Copy the data word for word, keeping every line.
== == ==
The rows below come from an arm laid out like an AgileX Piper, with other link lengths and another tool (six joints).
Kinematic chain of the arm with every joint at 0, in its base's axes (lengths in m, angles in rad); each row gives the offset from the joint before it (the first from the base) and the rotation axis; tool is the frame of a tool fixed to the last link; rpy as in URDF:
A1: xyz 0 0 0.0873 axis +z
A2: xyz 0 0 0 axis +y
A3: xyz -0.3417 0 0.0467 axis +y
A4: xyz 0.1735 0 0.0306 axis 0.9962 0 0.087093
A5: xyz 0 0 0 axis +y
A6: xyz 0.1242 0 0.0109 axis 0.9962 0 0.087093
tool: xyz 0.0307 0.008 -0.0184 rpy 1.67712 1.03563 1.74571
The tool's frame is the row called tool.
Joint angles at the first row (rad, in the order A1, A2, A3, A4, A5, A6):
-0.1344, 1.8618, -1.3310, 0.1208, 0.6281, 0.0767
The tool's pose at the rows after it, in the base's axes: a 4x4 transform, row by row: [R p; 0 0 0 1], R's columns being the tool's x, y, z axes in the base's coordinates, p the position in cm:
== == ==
Exercise output |
The rows below come from an arm laid out like an AgileX Piper, with other link lengths and another tool (six joints).
Kinematic chain of the arm with every joint at 0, in its base's axes (lengths in m, angles in rad); each row gives the offset from the joint before it (the first from the base) and the rotation axis; tool is the frame of a tool fixed to the last link; rpy as in URDF:
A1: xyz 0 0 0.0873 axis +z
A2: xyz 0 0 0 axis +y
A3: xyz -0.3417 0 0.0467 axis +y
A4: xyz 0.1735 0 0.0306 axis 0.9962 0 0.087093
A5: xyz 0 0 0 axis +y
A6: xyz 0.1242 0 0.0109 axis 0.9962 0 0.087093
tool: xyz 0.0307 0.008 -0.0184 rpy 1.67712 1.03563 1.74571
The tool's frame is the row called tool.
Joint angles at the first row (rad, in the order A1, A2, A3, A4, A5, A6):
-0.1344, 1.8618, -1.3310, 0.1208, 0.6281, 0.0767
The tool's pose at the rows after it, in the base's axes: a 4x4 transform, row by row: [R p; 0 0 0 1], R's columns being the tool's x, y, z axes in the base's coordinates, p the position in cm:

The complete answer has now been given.